В Русском музее (Инженерный замок) открылась персональная выставка Сильвестра Сталлоне. МИХАИЛ ТРОФИМЕНКОВ испытал нежное сочувствие к актеру, оказавшемуся пусть не большим, но настоящим художником.
Звездное имя — скорее гандикап для Сталлоне-художника, чем преимущество. Будь живопись основным его занятием, его картины вполне могли бы оказаться в коллекциях музеев современного искусства. А что? Красит он грамотно. Ориентируется на достойные образцы — в основном абстрактный (ну, полуабстрактный) экспрессионизм с умеренными элементами поп-арта, недавно написал вещицу в духе Жоана Миро. Но в основном сейчас у него еще продолжается начавшийся лет пять назад период красных клякс на черном рельефном фоне. Они бывают или совершенно абстрактными, но с категоричными названиями: "Секс", "Извержение". Или с абстрактными названиями, но вызывающие недвусмысленные ассоциации, как вертикальная красная щель по имени "Симбиоз".
В общем, в музеях и не такое висит. Но, поскольку Сталлоне — это Сталлоне, его до сих пор выставляли несколько галерей от Майами до Швейцарии, а экспозиции проходили скорее по разряду светской жизни. Пока его путь не пересекся где-то с путем Русского музея.
Но настоящий художник он не потому, что его живопись — это живопись: в этом смысле Боб Дилан гораздо состоятельнее Сталлоне с Гитлером, Дэвидом Линчем и Мэрилином Мэнсоном, вместе взятыми. Он художник, поскольку все эти автопортреты в виде окровавленного Рокки или "конвейер крови", посвященный памяти его менеджера Джейн Оливер, раскрывают его душу, истекающую кровью, как стейк.
Сталлоне на экране — страдающее животное с больными глазами. Порой даже неприятно смотреть, как явный мазохист, не довольствуясь тем, что его уже не раз побили и покалечили, выходит в астрал и сам всех плющит. Так супермены не должны выглядеть.
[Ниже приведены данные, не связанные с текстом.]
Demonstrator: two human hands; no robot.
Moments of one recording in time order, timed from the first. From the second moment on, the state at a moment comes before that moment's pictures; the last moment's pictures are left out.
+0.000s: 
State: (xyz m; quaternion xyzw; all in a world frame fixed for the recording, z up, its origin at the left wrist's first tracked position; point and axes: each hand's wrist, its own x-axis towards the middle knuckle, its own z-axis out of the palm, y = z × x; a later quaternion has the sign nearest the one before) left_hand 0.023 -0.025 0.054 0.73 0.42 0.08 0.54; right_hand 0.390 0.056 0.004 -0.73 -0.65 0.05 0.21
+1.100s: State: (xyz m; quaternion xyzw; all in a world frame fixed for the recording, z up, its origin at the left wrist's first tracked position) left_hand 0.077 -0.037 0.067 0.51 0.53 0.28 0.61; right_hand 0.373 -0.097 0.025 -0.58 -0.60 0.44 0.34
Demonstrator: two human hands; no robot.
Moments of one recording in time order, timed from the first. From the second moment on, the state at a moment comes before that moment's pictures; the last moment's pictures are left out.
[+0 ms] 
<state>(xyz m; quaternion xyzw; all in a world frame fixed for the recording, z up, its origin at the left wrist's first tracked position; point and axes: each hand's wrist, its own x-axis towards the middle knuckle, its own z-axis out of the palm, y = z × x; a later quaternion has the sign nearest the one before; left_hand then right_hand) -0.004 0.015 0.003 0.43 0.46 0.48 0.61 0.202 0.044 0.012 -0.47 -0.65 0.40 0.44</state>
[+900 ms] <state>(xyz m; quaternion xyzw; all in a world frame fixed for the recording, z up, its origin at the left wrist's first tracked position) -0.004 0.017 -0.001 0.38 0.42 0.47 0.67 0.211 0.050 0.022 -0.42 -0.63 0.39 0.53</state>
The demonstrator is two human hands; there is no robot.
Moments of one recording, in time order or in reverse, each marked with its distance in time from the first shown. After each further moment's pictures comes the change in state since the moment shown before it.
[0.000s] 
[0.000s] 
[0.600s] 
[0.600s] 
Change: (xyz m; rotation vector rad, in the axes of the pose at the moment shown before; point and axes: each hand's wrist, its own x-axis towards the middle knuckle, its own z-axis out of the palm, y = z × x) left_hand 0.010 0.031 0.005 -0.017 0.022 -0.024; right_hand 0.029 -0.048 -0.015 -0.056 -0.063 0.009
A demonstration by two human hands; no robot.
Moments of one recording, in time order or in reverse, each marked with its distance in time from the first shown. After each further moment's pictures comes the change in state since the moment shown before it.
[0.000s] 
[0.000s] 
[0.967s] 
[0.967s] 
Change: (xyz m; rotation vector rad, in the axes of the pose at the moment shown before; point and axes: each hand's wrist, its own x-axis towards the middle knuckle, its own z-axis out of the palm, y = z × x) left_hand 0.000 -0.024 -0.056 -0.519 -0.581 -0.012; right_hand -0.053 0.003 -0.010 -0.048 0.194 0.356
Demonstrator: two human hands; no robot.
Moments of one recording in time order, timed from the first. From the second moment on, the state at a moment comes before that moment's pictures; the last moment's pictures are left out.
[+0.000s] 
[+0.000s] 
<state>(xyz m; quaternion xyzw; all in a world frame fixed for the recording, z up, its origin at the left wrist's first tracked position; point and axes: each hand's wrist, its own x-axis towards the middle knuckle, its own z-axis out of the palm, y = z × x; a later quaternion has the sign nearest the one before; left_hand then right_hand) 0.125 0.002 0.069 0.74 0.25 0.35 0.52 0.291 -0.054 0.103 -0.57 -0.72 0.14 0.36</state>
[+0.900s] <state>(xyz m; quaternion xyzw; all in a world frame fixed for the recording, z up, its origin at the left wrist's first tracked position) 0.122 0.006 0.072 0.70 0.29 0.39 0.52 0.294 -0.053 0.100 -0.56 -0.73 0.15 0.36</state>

Но для художника сочетание грубой силы с раненым взглядом — в самый раз: это, можно сказать, архетип.
Может быть, кстати, что повышенная ранимость (в буквальном смысле) Рокки и Рэмбо — вовсе не проявление актерского мазохизма. Просто отношение к собственному телу как к холсту, на который ложится красная краска, любимая художником почти так же сильно, как черная и зеленая.
Сталлоне абсолютно искренне объясняет, зачем ему это все. Когда, говорит, чувствую себя совершенно несчастным, когда жизнь теряет всякий смысл, берусь за кисти — и легчает. Тем же трагическим экзистенциализмом преисполнены тексты, которые Сталлоне вписывает в свои картины: "Всегда есть некая пустота, пустота без материи. Она никогда не заполняется. По крайней мере в мужчинах, которых я знаю. Какими бы суровыми они ни были, в них остается... такой маленький ребенок внутри, который кричит и просит о защите".
Понятно, что это исповедь: каких мужчин Слай может знать лучше, чем себя самого. Попробуйте представить себе маленького ребенка, зовущего на помощь изнутри Шварценеггера или Чака Норриса.
Впрочем, у его автопортретов есть практическое измерение. Когда Сталлоне предстоит новая роль, зерно которой непроницаемо, он встает к холсту и пишет себя в образе, одновременно создавая его и входя в него. Не совсем, правда, понятно, зачем он писал себя преимущественно как Рокки. В конце концов, будучи автором сценария, мог бы и на стадии его написания разгадать им самим загаданную тайну образа. Страшно представить, какие автопортреты создавал Сталлоне, готовясь к "Кобре" или "Неудержимым".